TASK BRIEF: Please write out the listing below again in its exact form.

DATA EXCERPT:

☆ ☆ ☆ ☆ ☆ ☆ ☆

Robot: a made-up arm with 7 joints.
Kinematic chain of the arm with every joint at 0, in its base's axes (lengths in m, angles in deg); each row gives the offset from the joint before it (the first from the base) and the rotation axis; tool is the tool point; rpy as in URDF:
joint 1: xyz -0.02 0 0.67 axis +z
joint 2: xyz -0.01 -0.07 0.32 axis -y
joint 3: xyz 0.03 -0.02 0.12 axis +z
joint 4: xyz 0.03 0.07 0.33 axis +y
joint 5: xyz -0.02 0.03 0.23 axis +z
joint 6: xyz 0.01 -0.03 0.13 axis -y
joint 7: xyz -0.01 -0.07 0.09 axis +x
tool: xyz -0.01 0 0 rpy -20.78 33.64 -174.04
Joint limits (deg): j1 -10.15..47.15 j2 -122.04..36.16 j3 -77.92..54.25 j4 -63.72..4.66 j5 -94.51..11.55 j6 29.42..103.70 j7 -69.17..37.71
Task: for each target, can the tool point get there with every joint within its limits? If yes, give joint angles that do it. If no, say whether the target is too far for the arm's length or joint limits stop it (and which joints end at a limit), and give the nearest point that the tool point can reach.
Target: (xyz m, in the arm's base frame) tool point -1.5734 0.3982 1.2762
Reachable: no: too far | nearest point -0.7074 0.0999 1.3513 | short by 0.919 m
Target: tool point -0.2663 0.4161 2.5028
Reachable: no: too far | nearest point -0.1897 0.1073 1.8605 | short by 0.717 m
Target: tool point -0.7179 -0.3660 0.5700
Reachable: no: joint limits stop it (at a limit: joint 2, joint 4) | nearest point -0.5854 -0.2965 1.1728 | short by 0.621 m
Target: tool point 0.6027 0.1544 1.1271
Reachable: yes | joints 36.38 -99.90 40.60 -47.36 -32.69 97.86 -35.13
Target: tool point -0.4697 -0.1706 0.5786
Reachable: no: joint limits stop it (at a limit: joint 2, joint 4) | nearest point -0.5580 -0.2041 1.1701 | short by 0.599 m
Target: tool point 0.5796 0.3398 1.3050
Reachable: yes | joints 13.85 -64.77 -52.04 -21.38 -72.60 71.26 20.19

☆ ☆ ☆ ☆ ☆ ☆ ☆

SOLVED EXERCISE:
Robot: a made-up arm with 7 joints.
Kinematic chain of the arm with every joint at 0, in its base's axes (lengths in m, angles in deg); each row gives the offset from the joint before it (the first from the base) and the rotation axis; tool is the tool point; rpy as in URDF:
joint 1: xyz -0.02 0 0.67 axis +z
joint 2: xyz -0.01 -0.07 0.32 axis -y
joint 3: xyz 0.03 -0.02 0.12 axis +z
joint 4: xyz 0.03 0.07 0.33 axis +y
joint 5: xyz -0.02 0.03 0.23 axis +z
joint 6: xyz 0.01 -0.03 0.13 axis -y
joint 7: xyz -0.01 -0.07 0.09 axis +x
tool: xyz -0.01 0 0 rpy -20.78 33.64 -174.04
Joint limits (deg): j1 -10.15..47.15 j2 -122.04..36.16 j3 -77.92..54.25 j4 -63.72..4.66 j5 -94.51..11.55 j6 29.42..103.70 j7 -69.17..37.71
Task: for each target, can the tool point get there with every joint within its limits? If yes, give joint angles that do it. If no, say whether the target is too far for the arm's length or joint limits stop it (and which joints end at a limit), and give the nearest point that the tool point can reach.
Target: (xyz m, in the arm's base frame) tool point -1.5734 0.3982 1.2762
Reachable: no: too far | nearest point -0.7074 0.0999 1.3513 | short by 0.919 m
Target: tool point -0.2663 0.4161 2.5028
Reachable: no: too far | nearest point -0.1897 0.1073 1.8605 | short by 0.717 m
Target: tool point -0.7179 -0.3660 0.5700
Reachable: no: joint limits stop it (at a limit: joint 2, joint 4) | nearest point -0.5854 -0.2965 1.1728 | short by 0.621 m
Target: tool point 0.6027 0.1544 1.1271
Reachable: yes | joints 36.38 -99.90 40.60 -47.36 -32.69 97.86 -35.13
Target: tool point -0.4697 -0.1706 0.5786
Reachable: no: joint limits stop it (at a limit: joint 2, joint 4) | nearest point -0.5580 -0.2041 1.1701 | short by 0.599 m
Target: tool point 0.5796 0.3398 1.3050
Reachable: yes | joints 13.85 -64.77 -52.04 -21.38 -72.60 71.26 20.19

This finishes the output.